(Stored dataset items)
☆ ☆ ☆ ☆ ☆

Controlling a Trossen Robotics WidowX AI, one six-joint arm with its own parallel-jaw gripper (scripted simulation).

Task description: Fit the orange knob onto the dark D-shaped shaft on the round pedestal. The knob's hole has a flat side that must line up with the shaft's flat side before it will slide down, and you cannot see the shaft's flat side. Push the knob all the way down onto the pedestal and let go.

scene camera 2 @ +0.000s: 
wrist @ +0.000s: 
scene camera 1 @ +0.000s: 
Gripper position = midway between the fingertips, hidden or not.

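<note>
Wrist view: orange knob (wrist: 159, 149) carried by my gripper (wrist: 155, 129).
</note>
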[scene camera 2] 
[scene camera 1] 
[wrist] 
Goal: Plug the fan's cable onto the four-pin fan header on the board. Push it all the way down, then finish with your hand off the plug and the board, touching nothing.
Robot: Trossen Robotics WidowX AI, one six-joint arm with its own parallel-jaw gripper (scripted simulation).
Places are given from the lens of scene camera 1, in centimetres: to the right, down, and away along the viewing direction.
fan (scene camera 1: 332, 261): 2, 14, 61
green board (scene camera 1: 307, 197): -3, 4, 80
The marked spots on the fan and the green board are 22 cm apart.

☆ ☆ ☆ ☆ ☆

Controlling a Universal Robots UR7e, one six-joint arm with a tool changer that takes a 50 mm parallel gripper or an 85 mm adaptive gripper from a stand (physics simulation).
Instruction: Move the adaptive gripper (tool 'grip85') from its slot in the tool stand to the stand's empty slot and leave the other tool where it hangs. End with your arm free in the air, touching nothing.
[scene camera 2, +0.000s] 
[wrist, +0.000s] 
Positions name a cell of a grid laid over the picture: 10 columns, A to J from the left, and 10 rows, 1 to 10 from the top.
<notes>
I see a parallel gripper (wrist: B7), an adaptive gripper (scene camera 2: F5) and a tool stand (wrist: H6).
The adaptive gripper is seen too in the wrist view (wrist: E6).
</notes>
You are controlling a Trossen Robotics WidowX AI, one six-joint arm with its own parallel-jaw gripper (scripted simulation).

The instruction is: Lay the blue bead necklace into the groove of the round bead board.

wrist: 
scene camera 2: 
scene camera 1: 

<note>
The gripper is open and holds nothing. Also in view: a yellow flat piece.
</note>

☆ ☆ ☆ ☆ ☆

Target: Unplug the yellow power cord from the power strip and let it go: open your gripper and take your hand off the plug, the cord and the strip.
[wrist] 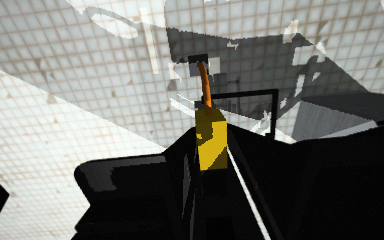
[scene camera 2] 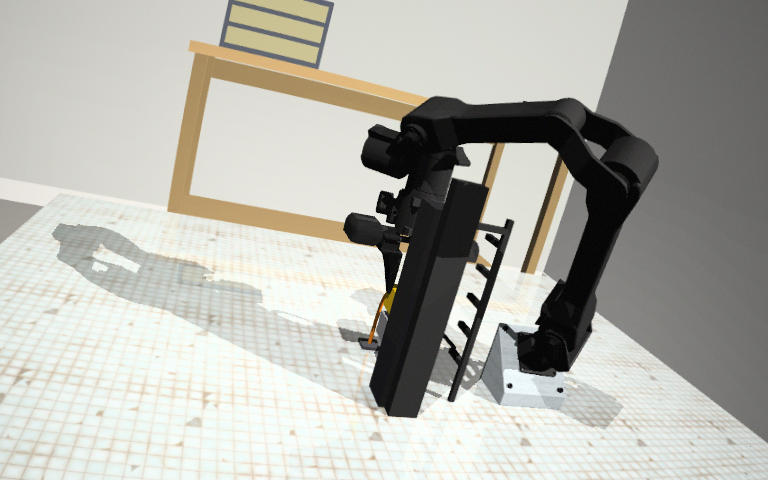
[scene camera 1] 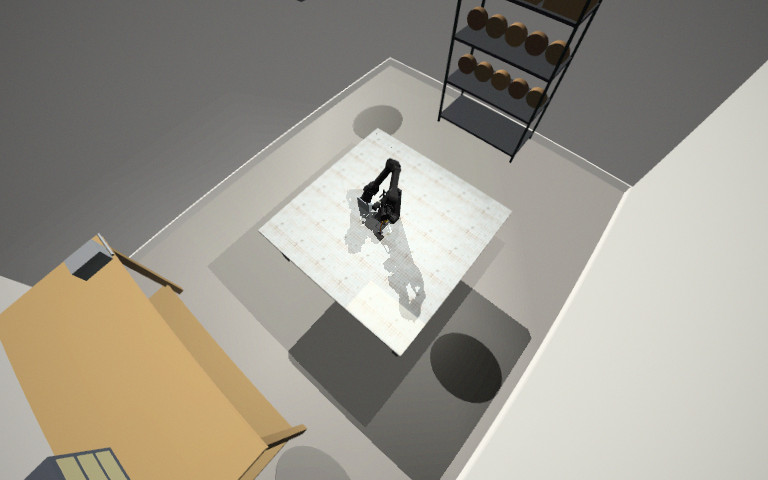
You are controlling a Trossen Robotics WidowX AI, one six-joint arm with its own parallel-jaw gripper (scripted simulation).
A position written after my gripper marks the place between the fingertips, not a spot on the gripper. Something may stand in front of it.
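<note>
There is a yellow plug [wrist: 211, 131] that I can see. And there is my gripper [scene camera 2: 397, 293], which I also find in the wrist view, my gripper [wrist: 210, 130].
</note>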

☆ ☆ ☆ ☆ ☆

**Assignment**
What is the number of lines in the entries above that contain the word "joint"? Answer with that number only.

**Answer to this problem**
5